ASSIGNED TASK. What is needed is the full set of records, word for word, with no pictures.

___ INPUT RECORDS ___

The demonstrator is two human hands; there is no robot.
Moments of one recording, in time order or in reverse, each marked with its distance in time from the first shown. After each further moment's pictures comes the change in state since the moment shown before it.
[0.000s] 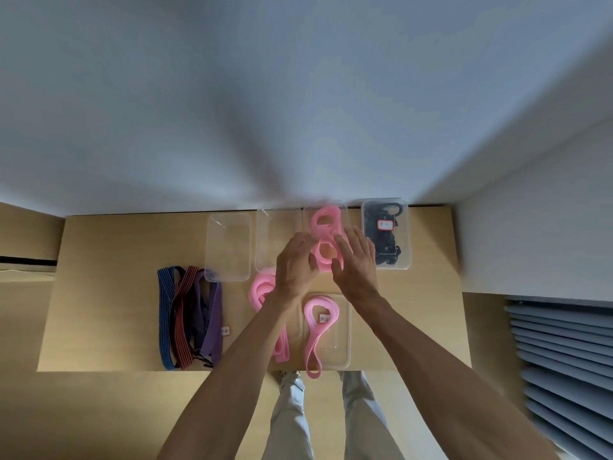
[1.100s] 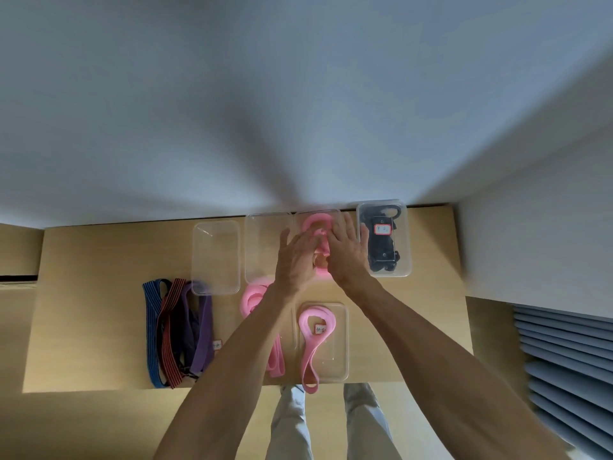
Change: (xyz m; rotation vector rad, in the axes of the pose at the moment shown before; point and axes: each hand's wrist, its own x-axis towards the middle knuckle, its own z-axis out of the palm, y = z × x) left_hand 0.035 -0.019 0.039 0.286 -0.311 0.037; right_hand 0.057 0.013 0.021 -0.291 -0.541 0.095
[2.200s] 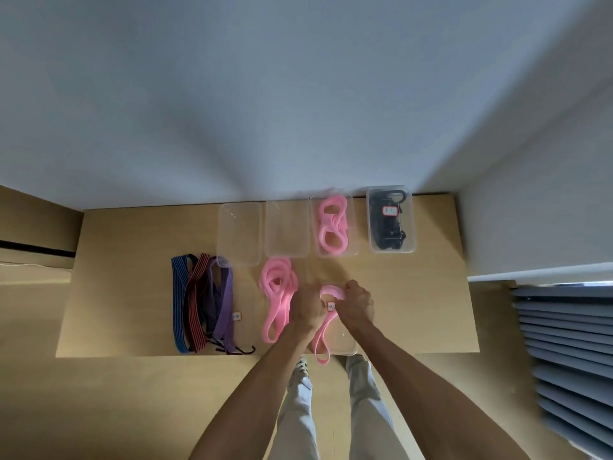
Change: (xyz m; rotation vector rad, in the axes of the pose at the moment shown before) left_hand -0.139 0.029 0.010 -0.145 -0.286 -0.290; right_hand -0.139 -0.037 0.063 0.640 -0.130 0.515
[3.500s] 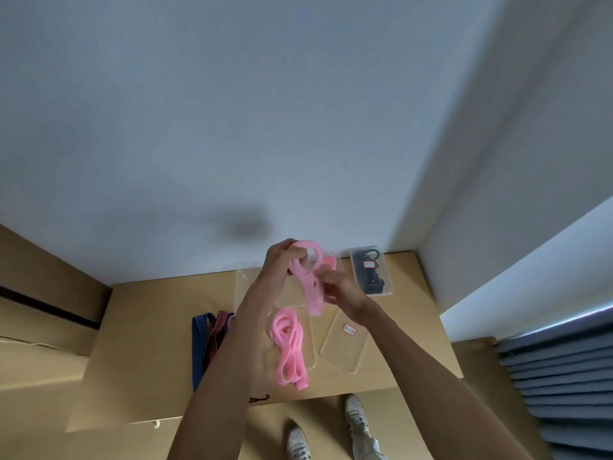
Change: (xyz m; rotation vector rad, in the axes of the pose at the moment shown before) left_hand -0.063 0.038 -0.250 -1.223 0.005 0.155; right_hand -0.112 -0.108 -0.115 0.783 -0.424 -0.485
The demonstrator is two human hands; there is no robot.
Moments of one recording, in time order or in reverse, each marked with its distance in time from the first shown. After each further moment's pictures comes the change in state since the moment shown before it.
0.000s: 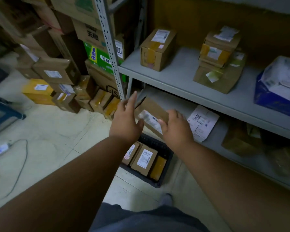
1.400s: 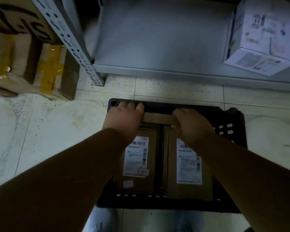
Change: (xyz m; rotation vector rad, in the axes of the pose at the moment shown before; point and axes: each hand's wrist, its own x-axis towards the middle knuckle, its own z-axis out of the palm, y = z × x) left_hand 0.205 -0.468 0.394 0.807 -0.623 0.595; right_hand 0.179 0.176 0.543 -0.184 -0.412 0.308
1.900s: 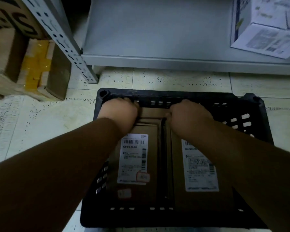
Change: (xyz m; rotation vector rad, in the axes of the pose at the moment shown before) left_hand 0.042 -0.001 0.061 0.267 -0.136 0.087; right_hand 0.053 0.009 0.057 -0.102 -0.055 0.066
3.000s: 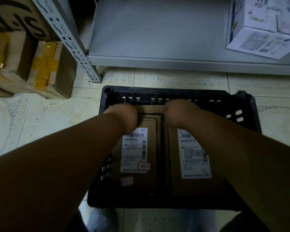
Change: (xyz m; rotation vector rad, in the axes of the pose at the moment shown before) left_hand -0.018 0.003 -0.008 -0.418 -0.290 -0.024; right_hand -0.009 -0.014 -0.016 0.253 -0.116 0.132
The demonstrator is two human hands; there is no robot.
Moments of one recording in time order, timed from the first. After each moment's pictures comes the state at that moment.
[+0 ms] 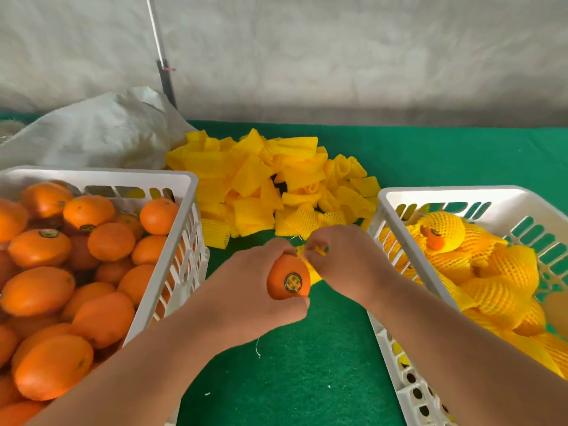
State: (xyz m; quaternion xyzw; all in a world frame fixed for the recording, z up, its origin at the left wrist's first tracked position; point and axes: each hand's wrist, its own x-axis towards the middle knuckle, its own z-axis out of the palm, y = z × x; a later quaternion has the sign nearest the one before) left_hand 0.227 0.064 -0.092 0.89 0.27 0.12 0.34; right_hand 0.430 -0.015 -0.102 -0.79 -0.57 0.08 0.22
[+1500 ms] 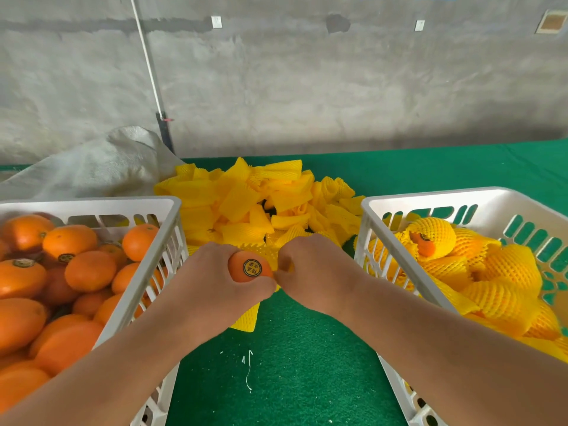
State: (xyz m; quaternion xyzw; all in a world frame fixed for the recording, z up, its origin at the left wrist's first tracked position) left_hand 0.236 0.065 -0.080 0.84 0.40 0.17 0.32; right_hand 0.413 -0.004 -0.104 -0.76 -0.63 0.05 0.18
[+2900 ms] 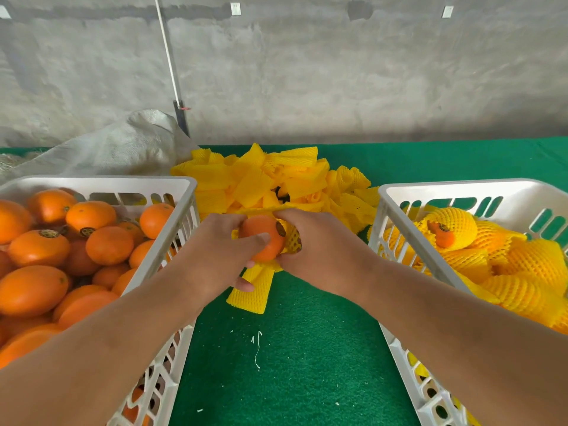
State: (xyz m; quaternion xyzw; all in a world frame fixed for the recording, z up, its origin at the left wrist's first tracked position) left_hand 0.238 0.070 -0.072 0.72 0.44 0.22 0.49; right_hand 0.411 -0.003 -0.103 -0.69 -0.65 0.09 0.31
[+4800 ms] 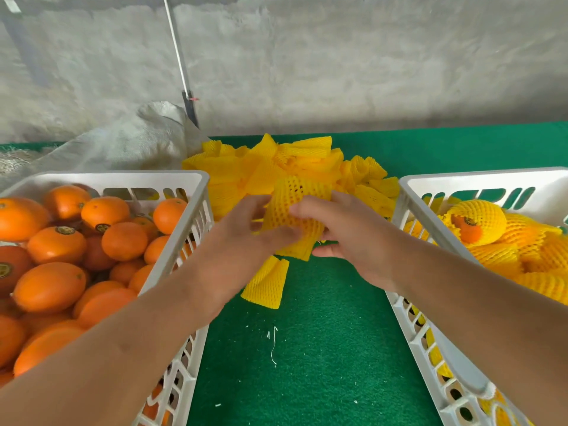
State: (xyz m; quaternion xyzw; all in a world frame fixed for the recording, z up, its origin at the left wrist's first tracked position) left_hand 0.237 0.078 -0.079 0.75 0.34 0.25 0.51; right_hand 0.413 0.001 -0.083 -0.63 -0.40 0.42 0.52
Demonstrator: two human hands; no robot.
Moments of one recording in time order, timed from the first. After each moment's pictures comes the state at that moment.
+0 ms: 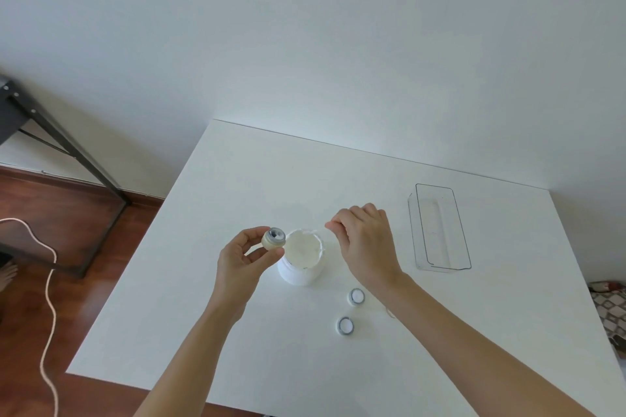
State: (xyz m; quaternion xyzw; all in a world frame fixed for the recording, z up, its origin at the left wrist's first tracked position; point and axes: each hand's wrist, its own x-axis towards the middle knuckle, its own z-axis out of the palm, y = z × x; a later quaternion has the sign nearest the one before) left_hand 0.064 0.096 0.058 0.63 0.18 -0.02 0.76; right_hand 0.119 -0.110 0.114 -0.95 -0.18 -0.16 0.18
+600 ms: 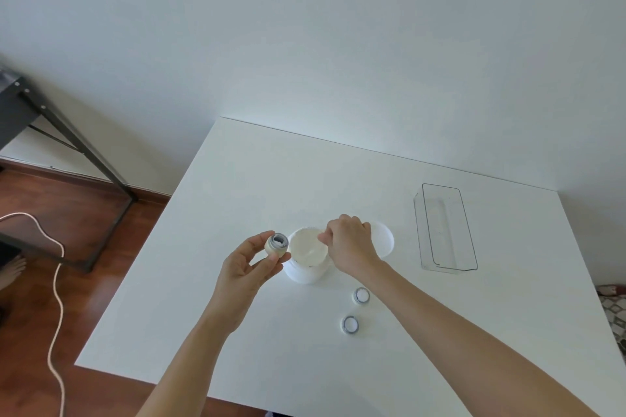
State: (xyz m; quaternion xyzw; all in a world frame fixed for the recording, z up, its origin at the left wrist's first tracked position) left_hand 0.045 0.103 0.056 0.58 0.14 -0.07 0.80; right_hand 0.141 -0.085 0.077 -0.98 -0.11 0.13 0.13
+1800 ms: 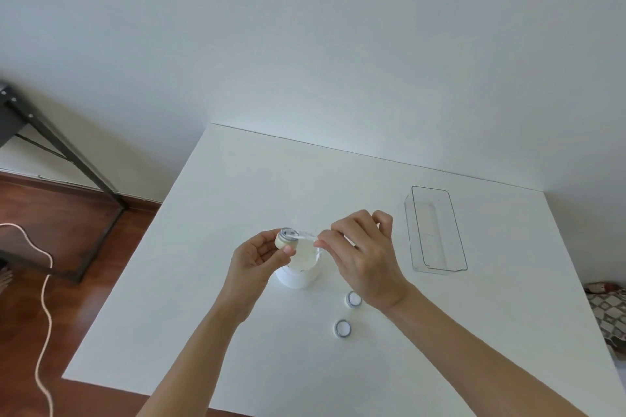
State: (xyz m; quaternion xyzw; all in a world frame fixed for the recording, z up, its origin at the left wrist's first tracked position) left_hand 0.066 0.080 0.073 0.59 0.10 -0.07 0.80; right_hand 0.105 -0.111 0.130 -0.86 -0.31 -0.40 0.09
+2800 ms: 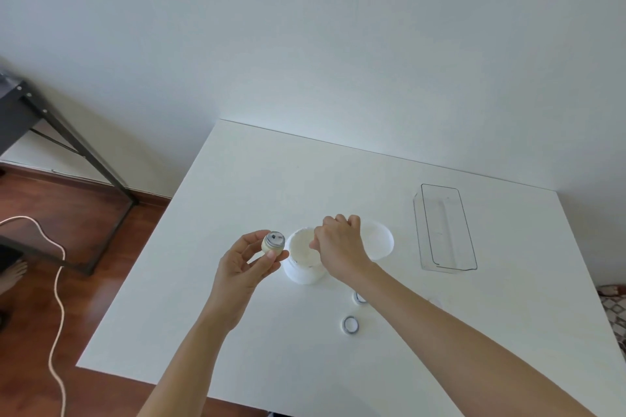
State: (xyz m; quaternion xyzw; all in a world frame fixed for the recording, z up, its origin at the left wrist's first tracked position) left_hand 0.047 0.105 0.060 0.56 0.15 -0.05 0.81; right_hand 0.137 -0.074 0.067 -0.97 -0.21 0.07 0.03
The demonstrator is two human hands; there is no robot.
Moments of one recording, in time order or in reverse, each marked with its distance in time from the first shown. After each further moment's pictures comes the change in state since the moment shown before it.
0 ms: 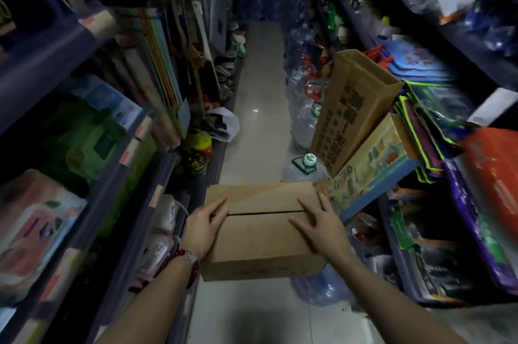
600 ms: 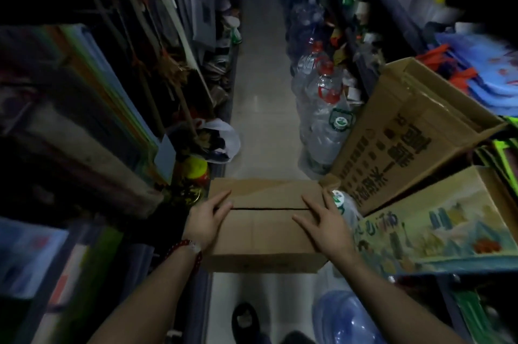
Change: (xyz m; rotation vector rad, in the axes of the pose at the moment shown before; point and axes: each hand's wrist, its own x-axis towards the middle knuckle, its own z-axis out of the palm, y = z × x) left_hand 0.337 0.002 -0.011 0.100 -0.083 -0.027; right_hand 0.310 -0.025 0.039 0.044 -0.021 0.087
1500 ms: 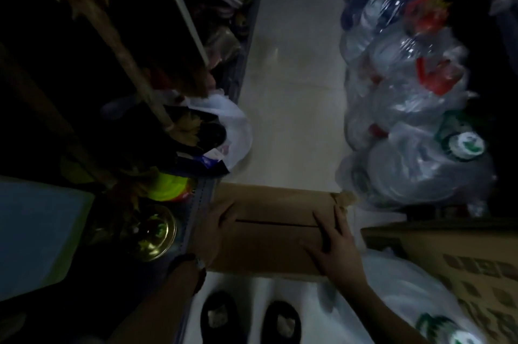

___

SOLUTION TO THE PROBLEM.
The demonstrator is two human hands; there is no robot.
Moments of one recording, in time order or in reverse, each marked with its distance in time from the first shown. After each further moment's pictures comes the change in state since the moment shown before it.
[0.000s] 
[1.100s] 
Change: (xyz m; rotation vector rad, in the axes of the pose at the moment shown before; point and axes: each hand's wrist, its own x-axis towards the middle knuckle, its own z-axis out of the palm, y = z × x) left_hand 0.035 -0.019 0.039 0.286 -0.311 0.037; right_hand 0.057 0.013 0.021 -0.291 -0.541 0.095
[2.200s] 
Change: (xyz m; rotation vector rad, in the axes of the pose at the moment shown before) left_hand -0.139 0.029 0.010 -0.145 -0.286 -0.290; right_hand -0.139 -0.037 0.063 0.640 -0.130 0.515
[3.500s] 
Change: (xyz m; rotation vector rad, in the axes of the pose at the moment shown before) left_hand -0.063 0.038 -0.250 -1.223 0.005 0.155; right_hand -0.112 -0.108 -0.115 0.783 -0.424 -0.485
The demonstrator is two human hands; there is no robot.
Moments of one recording, in time order or in reverse, each marked with its distance in time from the first shown. After each further moment's pictures comes the change in state since the moment shown before it.
0.000s: 
1.400s: 
Change: (xyz m; rotation vector rad, in the axes of the pose at the moment shown before; point and axes: each hand's wrist, its own x-axis towards the middle knuckle, its own z-axis out of the palm, y = z × x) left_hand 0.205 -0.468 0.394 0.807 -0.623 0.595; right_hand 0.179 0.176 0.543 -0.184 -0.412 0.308
1.900s: 
Change: (xyz m; rotation vector rad, in the axes of the pose at the moment shown before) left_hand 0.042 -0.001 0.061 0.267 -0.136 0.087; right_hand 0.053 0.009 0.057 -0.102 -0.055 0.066
3.000s: 
Change: (xyz m; rotation vector rad, in the axes of the pose at the moment shown before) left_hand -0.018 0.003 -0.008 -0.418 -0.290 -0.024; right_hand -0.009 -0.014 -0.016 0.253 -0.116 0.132
The demonstrator is two human hands; there is no robot.
Moments of one recording in time order, timed from the first. After each moment's pictures comes the state at that moment.
[+0 ms] 
State: (xyz m; quaternion xyzw; all in a world frame fixed for the recording, z up, its origin at the left wrist's first tracked position; point and axes: each hand's wrist, its own x-axis towards the middle knuckle, its own z-axis out of the palm, y = z × x; a later quaternion has the sign nearest the one before) left_hand 0.227 0.064 -0.092 0.89 0.27 0.12 0.34; right_hand 0.430 -0.015 -0.102 -0.79 -0.57 0.08 0.22
[+1500 ms] 
State: (xyz m; quaternion xyzw; all in a world frame fixed for the recording, z up, its origin at the left wrist's first tracked position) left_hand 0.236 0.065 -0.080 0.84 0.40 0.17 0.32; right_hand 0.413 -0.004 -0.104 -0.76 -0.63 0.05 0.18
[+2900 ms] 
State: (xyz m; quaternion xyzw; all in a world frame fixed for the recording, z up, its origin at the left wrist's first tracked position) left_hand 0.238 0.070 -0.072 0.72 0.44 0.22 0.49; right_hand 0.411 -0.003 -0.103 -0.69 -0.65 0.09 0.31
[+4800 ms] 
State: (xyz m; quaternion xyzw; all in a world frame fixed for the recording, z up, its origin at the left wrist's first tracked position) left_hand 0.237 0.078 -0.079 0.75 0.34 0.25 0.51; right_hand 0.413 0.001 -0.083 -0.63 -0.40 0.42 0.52
Demonstrator: two human hands; no robot.
Moments of one recording in time order, timed from the first. After each moment's pictures comes the state at that moment.
+0 ms: 
State: (xyz m; quaternion xyzw; all in a world frame fixed for the recording, z up, its origin at the left wrist's first tracked position; point and axes: each hand's wrist, its own x-axis towards the middle knuckle, its own z-axis out of the palm, y = z × x; a later quaternion has the sign nearest the one before) left_hand 0.064 0.096 0.058 0.63 0.18 -0.02 0.76; right_hand 0.119 -0.110 0.114 -0.95 -0.18 -0.16 0.18
+600 ms: 
State: (xyz m; quaternion xyzw; all in a world frame fixed for the recording, z up, its origin at the left wrist's first tracked position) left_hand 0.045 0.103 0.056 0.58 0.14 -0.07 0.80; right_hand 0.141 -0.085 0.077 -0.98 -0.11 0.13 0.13
+1800 ms: 
State: (xyz m; quaternion xyzw; all in a world frame fixed for the recording, z up, its origin at the left wrist's first tracked position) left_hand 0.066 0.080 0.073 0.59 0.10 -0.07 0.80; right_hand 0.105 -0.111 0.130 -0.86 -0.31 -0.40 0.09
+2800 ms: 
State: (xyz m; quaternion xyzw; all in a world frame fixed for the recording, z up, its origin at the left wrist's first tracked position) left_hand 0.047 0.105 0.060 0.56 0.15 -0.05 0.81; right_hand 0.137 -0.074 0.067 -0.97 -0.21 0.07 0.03
The demonstrator is two human hands; there is no robot.
Moments of one recording, in time order or in reverse, each marked with its distance in time from the first shown. After each further moment's pictures comes the change in state since the moment shown before it.
0 ms: 
600 ms: 
Change: (xyz m; rotation vector rad, in the axes of the pose at the moment shown before; point and axes: each hand's wrist, its own x-axis towards the middle knuckle, its own z-axis out of the palm, y = z × x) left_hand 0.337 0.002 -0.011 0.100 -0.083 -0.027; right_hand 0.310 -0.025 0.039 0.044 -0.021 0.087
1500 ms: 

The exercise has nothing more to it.